Eunice kisses me and sends me inside, signaling Rosario's teenage daughter, Nidia, as she's now getting into issues with the caterer about the flatware and wineglasses, which as usual aren't exactly what she requested. In these situations Eunice never yells or raises her voice, but rather speaks at the downward angle of a third-grade teacher, with a patient, if often chilly, enunciation. In the clickety marble rotunda Nidia, in a crisp white shirt and black skirt, greets me with a flute of Champagne, and I note that she's looking exceptionally womanly, particularly in the important parts, and I contrive to make her linger a little as I down the first glass and then take another.

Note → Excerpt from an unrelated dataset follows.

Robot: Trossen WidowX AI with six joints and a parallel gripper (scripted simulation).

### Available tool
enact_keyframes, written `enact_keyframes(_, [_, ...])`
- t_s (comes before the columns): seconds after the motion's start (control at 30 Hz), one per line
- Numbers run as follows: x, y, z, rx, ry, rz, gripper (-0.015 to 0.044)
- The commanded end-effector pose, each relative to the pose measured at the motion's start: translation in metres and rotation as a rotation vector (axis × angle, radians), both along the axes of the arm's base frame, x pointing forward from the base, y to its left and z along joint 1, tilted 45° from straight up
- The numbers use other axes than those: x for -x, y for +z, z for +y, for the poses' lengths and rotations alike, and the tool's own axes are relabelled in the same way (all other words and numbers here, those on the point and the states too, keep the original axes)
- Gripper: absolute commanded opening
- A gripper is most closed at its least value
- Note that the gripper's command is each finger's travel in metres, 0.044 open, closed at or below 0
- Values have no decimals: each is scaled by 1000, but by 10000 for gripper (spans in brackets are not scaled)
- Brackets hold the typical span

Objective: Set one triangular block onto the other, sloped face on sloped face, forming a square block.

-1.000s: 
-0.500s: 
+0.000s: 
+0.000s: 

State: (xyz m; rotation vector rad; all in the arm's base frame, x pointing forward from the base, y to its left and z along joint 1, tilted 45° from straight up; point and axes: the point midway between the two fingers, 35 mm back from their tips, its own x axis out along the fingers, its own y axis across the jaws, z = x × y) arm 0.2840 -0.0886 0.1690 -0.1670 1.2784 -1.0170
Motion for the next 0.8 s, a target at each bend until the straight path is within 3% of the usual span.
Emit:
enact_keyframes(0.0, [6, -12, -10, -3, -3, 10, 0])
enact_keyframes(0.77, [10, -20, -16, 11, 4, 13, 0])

I've seen her perhaps once a year for the last four, each time appreciating more deeply the march of youth's time. She smiles (not unwickedly?), and trots off. In the rotunda I notice the walls have been stripped of the "old" wallpaper and freshly painted, and the windows newly shaded with a single panel of muted silken fabric, clearly redone to complement the quartet of abstract paintings that recently arrived from the auction house, which, at least to my Art History 101 eye, look like real Kandinskys (and I very much hope are not).

In the great room/media room, Jack's kids, Tyler (girl) and Pierce (boy), are watching a Britney Spears concert DVD on the widescreen with a handful of other slack-jawed toddlers and young children who I'm sure are also named for minor presidents, and when I kneel down to kiss them they do manage a faint grunt and smile. This is true love, given the circumstance, which I appreciate and don't question. Along my sight line from here through the kitchen I can see the score or so of grownups mingling outside on the back deck, friends of Jack's and Eunice's and old buddies of Theresa's, some of whom I recognize and could speak to of specific times way back when but whose names I could hardly remember then and have no clue to now Theresa used to get furious at me whenever she'd bring friends home and I'd dance around having to address them and afterward I'd plead early Alzheimer's but she knew it was because I never quite paid full attention. Unfortunately she thought it was only her but really it was a much more global problem than that and something I'm not sure she's over yet, or will ever be.